TheCorporateCounsel.net

September 2, 2008

With Much Applause: DOJ Revises Attorney-Client Privilege Guidelines

Last Thursday, the DOJ released a new set of guidelines regarding how it would charge companies. The new guidelines are effective immediately and they revoke earlier – and heavily criticized – guidelines issued under then-Deputy Attorney General Larry Thompson, which were then subsequently revised by then-Deputy Attorney General Paul McNulty. Here is the DOJ press release – and remarks from Deputy Attorney General Mark Filip.

The new guidelines parallel the legislative proposals contained in the reborn “Attorney-Client Privilege Protection Act of 2008,” which has passed in the House and pending in the Senate. So we ponder the big question: whether the new guidance sufficently protects the attorney-client privilege and work product protection, or whether congressional legislation is still desirable?
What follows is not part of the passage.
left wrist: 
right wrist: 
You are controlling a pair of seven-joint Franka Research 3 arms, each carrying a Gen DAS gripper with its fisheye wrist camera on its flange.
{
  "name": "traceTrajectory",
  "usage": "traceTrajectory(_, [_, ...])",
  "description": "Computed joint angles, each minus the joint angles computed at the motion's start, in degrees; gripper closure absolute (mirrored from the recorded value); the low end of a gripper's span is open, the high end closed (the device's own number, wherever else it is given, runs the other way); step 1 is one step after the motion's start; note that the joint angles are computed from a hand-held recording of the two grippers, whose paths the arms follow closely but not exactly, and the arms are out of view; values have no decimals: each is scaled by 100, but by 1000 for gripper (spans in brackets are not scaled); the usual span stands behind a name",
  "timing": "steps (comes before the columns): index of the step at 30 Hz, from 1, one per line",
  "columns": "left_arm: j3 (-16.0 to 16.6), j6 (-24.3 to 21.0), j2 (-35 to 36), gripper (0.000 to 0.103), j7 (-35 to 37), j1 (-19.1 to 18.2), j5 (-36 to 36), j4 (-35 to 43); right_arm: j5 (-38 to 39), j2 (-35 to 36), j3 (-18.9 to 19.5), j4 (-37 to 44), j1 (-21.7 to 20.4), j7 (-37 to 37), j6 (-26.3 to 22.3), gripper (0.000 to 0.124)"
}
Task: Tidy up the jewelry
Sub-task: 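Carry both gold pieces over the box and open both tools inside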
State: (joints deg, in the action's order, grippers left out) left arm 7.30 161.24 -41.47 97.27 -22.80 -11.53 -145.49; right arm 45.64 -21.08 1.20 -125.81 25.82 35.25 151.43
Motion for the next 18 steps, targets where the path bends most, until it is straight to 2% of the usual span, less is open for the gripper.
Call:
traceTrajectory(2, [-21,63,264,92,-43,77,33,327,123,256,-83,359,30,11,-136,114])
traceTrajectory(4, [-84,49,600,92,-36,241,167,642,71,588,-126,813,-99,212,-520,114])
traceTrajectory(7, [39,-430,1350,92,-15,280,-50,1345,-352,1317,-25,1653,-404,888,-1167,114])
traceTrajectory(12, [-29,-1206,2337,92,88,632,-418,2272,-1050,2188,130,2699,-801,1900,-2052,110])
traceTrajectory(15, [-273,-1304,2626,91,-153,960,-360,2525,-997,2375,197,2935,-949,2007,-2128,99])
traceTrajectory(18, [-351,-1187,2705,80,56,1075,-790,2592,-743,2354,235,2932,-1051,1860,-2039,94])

Apparently, the sponsor of the legislation thinks so. Sen. Arlen Specter issued a statement Thursday that says: “The revised guidelines are a step in the right direction but they leave many problems unresolved so that legislation will still be necessary. For example, there is no change in the benefit to corporations to waive the privilege by giving facts obtained by the corporate attorneys from the individuals in order to escape prosecution or to have a deferred prosecution agreement. The new guidelines expressly encourage corporations to comply with the waiver and disclosure programs of other agencies including the SEC and EPA. Legislation, of course, would bind all federal agencies and could not be changed except by an Act of Congress.”

Potential Ramifications for Tandy Language?

In his statement approving the DOJ’s actions, ABA President Thomas Wells noted that the SEC was among the agencies with policies that pressure companies to waive their legal privileges. Others have expressed the same sentiment.

In talking to Dave, I think what they are talking about is the SEC’s “cooperation” policies as articulated in the Seaboard case – but it does raise an interesting question about the Tandy language that companies are “required” to include in their comment letter responses. That language is asking the company to waive a potential defense basically in return for processing the filing – which isn’t much different from making things easier on a defendant on the enforcement side for waiving attorney-client privilege. Might this spell the end of Tandy language in comment letter responses?

2nd Circuit’s Decision: Advancement of Legal Fees Protected

By coincidence, the Second Circuit Court of Appeals rendered its decision in US v. Stein also on Thursday, upholding Judge Kaplan’s dismissal of the indictments against thirteen defendants. The Court of Appeals upheld Judge Kaplan’s ruling that the government deprived the defendants of their right to counsel under the Sixth Amendment by causing KPMG to place conditions on the advancement of legal fees to defendants-appellees, and to cap the fees and ultimately end them.

SEC Adopts Changes for Cross-Border Business Combinations, Exchange Offers and Rights Offerings

Last Wednesday, the SEC approved a host of changes to the exemptions for M&A transactions and rights offerings at an open Commission meeting; here are opening remarks from Tina Chalk of Corp Fin. On our “DealLawyers.com Blog,” we posted a summary of these changes last week.